Nippon looks for way forward with Mon Valley leaders after Biden rejects U.S. Steel merger

Nippon meets with Mon Valley leaders after Biden rejects U.S. Steel merger

PITTSBURGH (KDKA) — U.S. Steel and Nippon Steel filed lawsuits challenging President Biden's decision to block their proposed merger. Now Nippon's vice chairman is sitting down with multiple mayors in the Mon Valley, trying to determine what to do next.

The mayor says the future of steelmaking in the Mon Valley hangs in the balance, and they say they'll take their case all the way to President-elect Donald Trump. 

Meeting with Takahiro Mori, the soft-spoken vice chairman of Nippon, the mayors of the Mon Valley say the future of steelmaking is at stake, knowing U.S Steel has warned that if the deal doesn't go through, it could begin transferring operations down south and move its headquarters out of Downtown Pittsburgh.

"I saw it before when I worked in Homestead, and I was there when the last man walked out of the mill, and it was devastating," West Mifflin Mayor Chris Kelly said. 

"I need the tax dollars in Clairton," said Clairton Mayor Rich Lattanzi. "My people need the jobs. It got a trickle-down effect, so we need to keep the U.S. Steel and Nippon merger here. If not, the Mon Valley is not going to survive." 

Both Nippon and U.S. Steel filed a lawsuit with the federal court of appeals in Washington, D.C., challenging President Biden's authority to reject the deal, saying the president manipulated the review process to keep a promise to United Steelworkers President David McCall.

McCall has been against the deal from the start despite broad support from the rank-and-file steelworkers. Both Biden and McCall cited national security as a reason for rejecting the deal.

"We have no doubt that the president's decision was the right one for our members and our national security," McCall said. 

 But in a statement both U.S. Steel and Nippon called it political, saying, "President Biden's Order is the culmination of a months-long campaign to subvert and exploit the United States' national security apparatus for the purpose of keeping a promise made by the President and his advisors to the USW leadership."

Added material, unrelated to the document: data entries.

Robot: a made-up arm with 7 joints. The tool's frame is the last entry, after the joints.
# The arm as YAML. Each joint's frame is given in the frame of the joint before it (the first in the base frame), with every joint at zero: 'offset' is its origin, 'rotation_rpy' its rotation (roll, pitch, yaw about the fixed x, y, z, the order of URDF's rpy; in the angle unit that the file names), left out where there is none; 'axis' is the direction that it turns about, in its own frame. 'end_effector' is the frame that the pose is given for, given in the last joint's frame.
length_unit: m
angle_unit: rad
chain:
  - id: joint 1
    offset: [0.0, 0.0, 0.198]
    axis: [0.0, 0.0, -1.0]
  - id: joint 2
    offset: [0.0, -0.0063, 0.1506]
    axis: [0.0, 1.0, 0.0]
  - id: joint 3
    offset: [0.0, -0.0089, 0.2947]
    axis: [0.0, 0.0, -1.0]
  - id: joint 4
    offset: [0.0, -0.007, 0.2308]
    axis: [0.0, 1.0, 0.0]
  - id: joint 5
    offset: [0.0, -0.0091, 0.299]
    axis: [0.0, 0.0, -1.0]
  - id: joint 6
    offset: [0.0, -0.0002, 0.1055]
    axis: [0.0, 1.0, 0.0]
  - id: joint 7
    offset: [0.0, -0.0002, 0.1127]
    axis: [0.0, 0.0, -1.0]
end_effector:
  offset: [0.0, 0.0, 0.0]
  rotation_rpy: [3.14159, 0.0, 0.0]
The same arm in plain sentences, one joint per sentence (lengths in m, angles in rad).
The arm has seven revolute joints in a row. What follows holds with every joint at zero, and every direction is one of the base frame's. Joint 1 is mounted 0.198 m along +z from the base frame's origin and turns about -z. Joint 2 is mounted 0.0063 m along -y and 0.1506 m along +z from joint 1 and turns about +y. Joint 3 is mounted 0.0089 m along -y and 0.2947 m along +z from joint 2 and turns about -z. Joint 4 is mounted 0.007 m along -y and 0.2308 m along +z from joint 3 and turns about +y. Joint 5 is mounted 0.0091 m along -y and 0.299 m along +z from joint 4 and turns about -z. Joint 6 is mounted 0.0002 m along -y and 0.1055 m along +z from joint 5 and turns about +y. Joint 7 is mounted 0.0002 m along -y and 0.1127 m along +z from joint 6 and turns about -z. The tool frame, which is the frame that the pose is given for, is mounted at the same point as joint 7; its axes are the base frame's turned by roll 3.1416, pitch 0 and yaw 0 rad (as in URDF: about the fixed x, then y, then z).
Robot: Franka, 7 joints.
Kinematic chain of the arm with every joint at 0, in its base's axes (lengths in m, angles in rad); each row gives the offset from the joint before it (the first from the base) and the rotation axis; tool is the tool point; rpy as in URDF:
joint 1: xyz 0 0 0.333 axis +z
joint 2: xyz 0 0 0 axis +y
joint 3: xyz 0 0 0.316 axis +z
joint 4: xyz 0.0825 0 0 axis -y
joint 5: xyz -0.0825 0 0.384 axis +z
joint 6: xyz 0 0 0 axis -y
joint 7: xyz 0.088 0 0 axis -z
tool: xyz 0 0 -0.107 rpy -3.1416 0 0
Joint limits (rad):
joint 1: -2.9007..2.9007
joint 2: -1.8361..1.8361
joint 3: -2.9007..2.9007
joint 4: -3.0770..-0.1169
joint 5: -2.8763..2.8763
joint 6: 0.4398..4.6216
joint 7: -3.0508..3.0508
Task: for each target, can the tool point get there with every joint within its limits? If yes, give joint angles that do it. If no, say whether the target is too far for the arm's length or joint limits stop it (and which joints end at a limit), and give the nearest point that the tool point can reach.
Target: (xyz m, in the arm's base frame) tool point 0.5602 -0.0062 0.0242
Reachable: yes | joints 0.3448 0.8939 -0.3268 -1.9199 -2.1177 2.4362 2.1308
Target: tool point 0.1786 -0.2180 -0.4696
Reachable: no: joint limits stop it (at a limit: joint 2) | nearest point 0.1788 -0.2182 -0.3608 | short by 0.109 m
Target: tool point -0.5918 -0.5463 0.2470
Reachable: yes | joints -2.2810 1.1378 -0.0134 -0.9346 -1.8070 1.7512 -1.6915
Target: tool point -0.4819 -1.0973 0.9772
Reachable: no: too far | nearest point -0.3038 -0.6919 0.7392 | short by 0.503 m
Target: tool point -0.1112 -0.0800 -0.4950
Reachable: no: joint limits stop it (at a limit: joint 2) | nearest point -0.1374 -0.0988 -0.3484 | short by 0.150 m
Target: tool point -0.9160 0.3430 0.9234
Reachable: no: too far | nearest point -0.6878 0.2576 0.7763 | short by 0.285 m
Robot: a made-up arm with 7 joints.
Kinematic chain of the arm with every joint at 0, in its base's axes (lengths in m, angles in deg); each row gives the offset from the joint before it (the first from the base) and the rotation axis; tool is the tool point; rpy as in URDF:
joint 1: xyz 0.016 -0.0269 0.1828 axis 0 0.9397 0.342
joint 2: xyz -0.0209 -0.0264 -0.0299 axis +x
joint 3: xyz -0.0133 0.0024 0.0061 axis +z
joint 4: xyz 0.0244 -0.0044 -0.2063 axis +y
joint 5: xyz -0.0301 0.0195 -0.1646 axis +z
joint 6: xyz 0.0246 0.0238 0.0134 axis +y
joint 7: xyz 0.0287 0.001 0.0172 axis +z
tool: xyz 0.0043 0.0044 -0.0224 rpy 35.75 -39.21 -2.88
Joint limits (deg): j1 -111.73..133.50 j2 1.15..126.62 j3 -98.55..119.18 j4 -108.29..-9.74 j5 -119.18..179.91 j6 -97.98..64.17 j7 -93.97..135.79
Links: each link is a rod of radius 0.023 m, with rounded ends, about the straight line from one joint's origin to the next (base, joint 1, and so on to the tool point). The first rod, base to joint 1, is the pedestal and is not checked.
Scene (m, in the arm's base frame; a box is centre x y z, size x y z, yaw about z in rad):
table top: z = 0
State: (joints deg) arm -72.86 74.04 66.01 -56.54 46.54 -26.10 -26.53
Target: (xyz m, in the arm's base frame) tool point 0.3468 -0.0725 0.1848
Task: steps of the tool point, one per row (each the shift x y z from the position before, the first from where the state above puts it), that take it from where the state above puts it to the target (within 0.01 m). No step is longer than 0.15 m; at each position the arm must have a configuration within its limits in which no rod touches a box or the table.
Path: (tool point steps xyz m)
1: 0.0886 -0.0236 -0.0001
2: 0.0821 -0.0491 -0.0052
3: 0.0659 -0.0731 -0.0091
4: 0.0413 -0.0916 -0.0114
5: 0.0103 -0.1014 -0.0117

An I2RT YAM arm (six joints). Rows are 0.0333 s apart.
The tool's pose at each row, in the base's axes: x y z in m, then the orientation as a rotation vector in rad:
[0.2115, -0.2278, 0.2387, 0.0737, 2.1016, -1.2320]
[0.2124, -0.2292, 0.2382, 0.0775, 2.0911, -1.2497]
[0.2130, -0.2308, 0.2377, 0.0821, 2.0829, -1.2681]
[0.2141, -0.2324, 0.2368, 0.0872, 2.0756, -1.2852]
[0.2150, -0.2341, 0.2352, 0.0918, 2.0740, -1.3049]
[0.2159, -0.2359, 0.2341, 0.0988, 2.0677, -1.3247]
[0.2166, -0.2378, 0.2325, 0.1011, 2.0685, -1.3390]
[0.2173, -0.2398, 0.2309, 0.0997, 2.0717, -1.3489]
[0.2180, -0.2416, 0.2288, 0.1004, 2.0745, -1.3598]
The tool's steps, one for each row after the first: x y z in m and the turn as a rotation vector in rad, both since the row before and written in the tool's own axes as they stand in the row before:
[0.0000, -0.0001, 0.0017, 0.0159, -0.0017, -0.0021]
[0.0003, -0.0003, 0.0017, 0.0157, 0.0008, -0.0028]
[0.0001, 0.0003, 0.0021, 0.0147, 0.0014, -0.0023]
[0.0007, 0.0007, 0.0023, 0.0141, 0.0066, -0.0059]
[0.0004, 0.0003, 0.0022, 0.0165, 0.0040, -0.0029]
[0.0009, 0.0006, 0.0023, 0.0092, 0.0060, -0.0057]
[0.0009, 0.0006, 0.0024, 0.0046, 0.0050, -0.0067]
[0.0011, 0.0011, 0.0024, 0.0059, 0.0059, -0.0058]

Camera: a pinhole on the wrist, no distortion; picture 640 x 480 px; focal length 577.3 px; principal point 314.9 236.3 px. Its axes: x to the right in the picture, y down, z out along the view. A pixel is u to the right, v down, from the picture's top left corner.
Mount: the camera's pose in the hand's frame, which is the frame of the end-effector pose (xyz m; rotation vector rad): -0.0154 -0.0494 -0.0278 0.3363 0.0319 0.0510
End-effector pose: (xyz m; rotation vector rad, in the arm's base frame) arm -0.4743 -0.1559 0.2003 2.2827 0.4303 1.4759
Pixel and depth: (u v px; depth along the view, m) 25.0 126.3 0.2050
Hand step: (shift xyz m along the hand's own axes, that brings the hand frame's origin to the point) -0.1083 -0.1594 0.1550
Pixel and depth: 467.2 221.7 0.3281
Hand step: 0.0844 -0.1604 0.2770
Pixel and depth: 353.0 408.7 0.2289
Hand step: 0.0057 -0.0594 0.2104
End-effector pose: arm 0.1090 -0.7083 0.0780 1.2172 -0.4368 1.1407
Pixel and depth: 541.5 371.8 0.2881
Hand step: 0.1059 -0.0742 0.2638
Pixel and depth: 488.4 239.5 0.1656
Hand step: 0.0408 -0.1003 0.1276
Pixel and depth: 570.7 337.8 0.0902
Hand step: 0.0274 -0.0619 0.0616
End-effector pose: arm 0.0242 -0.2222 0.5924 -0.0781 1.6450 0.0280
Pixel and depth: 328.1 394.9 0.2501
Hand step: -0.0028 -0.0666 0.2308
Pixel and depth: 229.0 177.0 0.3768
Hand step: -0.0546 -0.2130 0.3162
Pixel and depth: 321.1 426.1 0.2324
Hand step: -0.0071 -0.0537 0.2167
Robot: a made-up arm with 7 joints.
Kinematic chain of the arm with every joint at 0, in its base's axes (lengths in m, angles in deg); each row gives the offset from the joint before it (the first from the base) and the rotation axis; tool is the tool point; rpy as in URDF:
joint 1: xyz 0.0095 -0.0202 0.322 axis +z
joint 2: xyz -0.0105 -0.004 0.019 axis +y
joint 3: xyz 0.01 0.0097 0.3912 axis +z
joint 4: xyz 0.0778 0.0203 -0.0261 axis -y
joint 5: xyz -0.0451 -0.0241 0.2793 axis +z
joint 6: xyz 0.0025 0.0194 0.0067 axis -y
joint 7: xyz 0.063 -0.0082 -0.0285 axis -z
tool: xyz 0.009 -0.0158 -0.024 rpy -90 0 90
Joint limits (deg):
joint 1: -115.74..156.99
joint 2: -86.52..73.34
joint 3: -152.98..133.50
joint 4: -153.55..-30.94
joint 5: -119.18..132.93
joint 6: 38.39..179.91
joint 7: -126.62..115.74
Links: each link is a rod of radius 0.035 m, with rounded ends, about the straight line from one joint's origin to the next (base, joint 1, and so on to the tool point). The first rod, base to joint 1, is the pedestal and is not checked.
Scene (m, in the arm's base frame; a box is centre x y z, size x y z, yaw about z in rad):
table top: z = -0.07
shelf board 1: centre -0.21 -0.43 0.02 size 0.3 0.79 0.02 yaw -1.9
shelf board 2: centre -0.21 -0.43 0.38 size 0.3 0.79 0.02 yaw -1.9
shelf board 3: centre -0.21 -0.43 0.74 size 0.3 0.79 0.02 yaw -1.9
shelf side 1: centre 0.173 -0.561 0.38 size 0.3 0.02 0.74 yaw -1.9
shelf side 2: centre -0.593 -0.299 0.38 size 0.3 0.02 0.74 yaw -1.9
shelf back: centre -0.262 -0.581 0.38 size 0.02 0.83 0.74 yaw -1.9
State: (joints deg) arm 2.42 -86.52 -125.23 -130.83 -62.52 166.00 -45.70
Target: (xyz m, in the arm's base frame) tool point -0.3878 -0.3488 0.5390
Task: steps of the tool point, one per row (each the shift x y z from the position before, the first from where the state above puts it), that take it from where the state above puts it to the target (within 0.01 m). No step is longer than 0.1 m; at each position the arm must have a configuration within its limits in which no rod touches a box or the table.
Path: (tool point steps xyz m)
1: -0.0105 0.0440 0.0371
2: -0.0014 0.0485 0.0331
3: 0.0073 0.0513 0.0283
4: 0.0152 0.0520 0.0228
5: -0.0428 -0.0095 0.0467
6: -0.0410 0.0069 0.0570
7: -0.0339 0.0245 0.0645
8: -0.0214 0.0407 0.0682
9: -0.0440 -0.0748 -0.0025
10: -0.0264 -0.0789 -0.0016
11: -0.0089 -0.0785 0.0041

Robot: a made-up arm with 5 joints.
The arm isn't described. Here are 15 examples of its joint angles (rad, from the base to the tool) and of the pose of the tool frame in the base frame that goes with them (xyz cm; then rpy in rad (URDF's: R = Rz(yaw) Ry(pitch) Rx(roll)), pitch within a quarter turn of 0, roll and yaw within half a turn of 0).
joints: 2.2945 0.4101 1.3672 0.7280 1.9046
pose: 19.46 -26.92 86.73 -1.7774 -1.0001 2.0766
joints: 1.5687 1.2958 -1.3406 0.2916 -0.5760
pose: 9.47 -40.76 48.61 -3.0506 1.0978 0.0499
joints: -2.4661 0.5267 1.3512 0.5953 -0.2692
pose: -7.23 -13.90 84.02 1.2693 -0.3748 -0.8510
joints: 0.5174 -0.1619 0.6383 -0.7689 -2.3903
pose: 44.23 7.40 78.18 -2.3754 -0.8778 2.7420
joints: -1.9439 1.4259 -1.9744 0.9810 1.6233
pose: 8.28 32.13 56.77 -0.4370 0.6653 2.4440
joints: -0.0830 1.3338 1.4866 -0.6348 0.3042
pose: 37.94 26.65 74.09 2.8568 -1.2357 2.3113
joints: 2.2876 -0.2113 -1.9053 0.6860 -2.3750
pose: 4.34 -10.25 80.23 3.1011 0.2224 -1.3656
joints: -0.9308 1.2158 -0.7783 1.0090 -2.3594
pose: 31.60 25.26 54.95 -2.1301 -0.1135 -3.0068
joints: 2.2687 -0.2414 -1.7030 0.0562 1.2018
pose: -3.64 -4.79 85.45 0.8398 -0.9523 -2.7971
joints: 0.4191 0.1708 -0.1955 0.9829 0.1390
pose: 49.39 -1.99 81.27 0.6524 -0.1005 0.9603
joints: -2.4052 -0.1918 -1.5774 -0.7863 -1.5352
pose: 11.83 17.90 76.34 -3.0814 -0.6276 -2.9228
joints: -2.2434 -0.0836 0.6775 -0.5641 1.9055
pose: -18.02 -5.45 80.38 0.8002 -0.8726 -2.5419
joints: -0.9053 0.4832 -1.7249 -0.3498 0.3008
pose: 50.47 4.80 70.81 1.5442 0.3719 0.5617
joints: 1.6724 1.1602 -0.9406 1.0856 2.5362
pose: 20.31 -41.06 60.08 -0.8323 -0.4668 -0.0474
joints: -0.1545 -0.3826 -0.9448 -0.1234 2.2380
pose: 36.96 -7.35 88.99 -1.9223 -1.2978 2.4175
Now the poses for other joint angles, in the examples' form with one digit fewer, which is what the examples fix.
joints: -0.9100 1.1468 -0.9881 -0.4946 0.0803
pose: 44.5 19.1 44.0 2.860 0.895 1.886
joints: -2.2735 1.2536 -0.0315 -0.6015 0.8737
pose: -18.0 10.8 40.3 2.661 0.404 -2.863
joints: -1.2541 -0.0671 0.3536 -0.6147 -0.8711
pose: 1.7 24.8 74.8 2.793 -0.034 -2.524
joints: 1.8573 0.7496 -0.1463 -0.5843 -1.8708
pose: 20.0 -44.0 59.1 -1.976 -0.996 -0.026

The deal was reviewed by a national security panel but the steelmakers called it "a process that was designed to reach a predetermined result: supporting President Biden's political decision." 

But Takahiro Mori says, "I think the facts and the law is on our side, so I think we prevail this litigation." 

Kelly says the mayors will be requesting a meeting with President-elect Donald Trump to try to convince him to drop his opposition to the deal. 

"Asking to sit down and meet with us and spell out what we know as elected officials," Kelly said. 

And so Nippon is pursuing two paths: one through the court and the other through the new administration. The mayors believe if they don't succeed, Pittsburgh's steelmaking legacy will die.